I’m going to assume AI’s economic impact arrives in the form of a boost to ongoing global GDP growth. To work out what that boost looks like, we forecast global GDP at its current consensus growth rate and discount it back to present, and then solve for the increase in that growth rate that creates an incremental $80 trillion of net present value. The IMF currently estimates global GDP at about $110 trillion, and estimates of long-term GDP growth vary, but cluster around 3%.
Now we’re ready for our answer, given all the assumptions we’ve made up above. When we do the math, it suggests that the adoption of AI will deliver a permanent 0.35% boost to annual GDP growth, increasing the long-term growth rate from 3% to 3.35%
As per our equation above, the way to think about this is:
- The NPV of global GDP, using a current value of $110 trillion, a 3% growth rate, and an equity-market discount rate of 10%, is about $1.57 quadrillion.
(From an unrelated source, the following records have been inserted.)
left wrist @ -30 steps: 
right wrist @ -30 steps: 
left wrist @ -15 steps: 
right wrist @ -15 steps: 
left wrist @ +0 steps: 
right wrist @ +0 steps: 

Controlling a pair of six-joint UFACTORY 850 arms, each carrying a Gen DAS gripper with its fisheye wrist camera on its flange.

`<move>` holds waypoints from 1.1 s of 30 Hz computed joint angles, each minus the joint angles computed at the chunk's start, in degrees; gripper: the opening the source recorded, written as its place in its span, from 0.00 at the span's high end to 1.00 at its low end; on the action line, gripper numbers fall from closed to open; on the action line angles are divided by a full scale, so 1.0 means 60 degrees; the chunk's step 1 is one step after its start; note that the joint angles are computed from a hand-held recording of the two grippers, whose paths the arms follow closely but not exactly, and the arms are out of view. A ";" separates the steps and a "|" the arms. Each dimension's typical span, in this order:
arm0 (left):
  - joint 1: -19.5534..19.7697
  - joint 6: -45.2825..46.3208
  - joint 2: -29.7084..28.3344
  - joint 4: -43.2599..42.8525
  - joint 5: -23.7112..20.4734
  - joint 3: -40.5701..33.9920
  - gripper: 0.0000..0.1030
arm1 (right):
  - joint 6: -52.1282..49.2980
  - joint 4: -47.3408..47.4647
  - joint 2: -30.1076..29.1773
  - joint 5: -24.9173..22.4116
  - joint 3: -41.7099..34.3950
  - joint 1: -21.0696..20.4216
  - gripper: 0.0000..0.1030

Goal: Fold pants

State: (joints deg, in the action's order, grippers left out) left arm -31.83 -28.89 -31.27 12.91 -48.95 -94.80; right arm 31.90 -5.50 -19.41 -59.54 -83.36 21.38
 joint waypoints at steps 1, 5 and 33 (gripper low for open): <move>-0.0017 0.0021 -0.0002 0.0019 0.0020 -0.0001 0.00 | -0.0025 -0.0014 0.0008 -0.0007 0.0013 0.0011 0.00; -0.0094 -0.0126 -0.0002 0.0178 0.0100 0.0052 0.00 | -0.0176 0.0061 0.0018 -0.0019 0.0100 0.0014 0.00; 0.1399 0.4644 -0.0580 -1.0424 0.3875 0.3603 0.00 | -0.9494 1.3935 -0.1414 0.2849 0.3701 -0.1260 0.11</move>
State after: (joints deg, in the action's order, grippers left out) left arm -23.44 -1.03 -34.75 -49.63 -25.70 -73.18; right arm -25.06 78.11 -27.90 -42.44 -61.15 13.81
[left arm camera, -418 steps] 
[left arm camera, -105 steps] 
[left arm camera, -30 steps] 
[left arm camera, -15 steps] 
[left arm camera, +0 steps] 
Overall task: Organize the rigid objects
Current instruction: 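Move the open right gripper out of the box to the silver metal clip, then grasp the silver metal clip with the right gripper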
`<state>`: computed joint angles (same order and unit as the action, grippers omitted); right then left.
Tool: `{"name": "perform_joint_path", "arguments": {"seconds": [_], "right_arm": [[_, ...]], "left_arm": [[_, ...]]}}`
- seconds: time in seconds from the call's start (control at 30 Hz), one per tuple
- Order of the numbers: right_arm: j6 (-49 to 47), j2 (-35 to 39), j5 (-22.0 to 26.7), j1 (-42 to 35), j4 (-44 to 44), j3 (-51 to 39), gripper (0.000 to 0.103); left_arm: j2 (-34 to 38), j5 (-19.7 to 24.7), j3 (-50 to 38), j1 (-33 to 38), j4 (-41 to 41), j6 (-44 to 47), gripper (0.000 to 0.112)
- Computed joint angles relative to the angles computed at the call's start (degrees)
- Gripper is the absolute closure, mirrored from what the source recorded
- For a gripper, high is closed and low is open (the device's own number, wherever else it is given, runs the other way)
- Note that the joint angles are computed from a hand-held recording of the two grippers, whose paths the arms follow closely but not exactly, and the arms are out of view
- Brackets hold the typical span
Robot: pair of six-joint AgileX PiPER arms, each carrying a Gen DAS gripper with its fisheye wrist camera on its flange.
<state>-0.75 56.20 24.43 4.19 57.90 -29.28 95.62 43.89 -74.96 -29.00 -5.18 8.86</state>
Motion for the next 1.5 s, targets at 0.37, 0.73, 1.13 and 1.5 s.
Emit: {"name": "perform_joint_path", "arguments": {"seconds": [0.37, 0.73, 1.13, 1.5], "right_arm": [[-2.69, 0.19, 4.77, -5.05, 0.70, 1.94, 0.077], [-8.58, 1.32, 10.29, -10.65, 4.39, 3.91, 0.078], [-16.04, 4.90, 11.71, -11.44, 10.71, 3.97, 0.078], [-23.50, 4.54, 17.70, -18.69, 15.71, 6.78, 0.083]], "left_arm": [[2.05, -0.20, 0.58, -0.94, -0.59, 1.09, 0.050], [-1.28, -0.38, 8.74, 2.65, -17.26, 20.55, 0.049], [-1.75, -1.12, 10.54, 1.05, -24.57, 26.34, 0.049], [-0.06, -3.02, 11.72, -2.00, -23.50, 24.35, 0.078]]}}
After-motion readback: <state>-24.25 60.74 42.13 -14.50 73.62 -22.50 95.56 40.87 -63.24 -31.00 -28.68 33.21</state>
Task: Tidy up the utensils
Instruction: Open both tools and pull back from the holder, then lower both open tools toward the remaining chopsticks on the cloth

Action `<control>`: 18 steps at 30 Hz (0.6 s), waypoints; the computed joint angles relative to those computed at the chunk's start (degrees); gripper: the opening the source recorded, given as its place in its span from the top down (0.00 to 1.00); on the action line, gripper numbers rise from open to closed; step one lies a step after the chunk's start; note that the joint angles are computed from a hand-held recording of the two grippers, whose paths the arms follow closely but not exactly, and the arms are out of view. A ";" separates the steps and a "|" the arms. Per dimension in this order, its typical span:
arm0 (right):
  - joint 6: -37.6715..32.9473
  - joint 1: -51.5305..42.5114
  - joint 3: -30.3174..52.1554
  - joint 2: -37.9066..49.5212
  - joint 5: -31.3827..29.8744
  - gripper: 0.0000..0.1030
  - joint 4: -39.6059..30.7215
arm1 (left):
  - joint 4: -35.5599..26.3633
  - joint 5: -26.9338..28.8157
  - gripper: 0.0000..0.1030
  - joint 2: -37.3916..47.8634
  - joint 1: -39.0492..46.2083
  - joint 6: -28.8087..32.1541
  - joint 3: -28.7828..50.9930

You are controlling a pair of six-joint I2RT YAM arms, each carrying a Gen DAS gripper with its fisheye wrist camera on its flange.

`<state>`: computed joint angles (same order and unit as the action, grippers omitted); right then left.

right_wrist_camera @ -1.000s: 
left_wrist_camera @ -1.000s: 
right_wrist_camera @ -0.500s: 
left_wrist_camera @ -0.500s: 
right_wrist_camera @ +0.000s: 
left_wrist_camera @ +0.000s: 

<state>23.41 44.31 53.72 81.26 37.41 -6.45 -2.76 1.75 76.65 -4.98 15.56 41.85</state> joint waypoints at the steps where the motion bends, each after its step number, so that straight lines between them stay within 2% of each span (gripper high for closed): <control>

Note that in any other context, this is a completely meaningless number; you shouldn’t use it for anything else.
- If you increase the 3% growth rate to 3.35% as a result of widespread AI adoption, then the NPV of future global GDP is about $1.65 quadrillion.
- Therefore, the future value of all AI-powered incremental growth is $80 trillion.
- The world economy will need to spend $20 trillion in NPV terms to deliver this growth (AICosts = 25%), which will be the revenue delivered to AI-enabling companies.
- Half of that revenue (AICostShare = 50%), or $10 trillion in NPV, will go to the four companies listed above–Microsoft, Nvidia, Google, and Meta.
- Half of that revenue, or $5 trillion, will be incremental profit (AIProfitMargin = 50%).
- This $5 trillion increase matches the increase in market cap for those four companies since November 2022.
Of course this number is enormously imprecise, and highly sensitive to our assumptions. If you use a 12% discount rate, the implied increase in the long-run GDP growth rate is 0.55%. If you reduce the expected incremental profit margin, or if you assume that other companies take more than half of the AI-linked revenue available in the market, the growth rate also increases.
The 0.35% increase in the growth rate would probably therefore be conservative were it not for the fact that our underlying methodology relies on the obviously false premise that equity-market investors are bidding up the value of the four companies above based on an informed point of view about long-run future profit increases driven by AI. The markets are of course not nearly that clinical, and it’s entirely possible we’ll see volatility in share prices going forward that would change that 0.35% number further still.
However, the financial markets have one redeeming feature in these situations, which is that they are putting real money on the line. While investors have shown time and time again that they cannot forecast the future especially well, they have very clear incentives to do so, and that lends a level of impartiality to this kind of analysis. In the absence of superior alternatives, the estimate that AI will increase long-term GDP growth by 0.35% is a reasonable working assumption.
This sounds like a small number, but it’s not. The NPV figures show that clearly — $80 trillion works out to almost $10,000 per person alive today. That value will arrive in a trickle over time, a small but persistent tailwind, but it will be enough to change lives. If this boost holds, it will be a significant improvement in the lives of billions of people, now and in the future.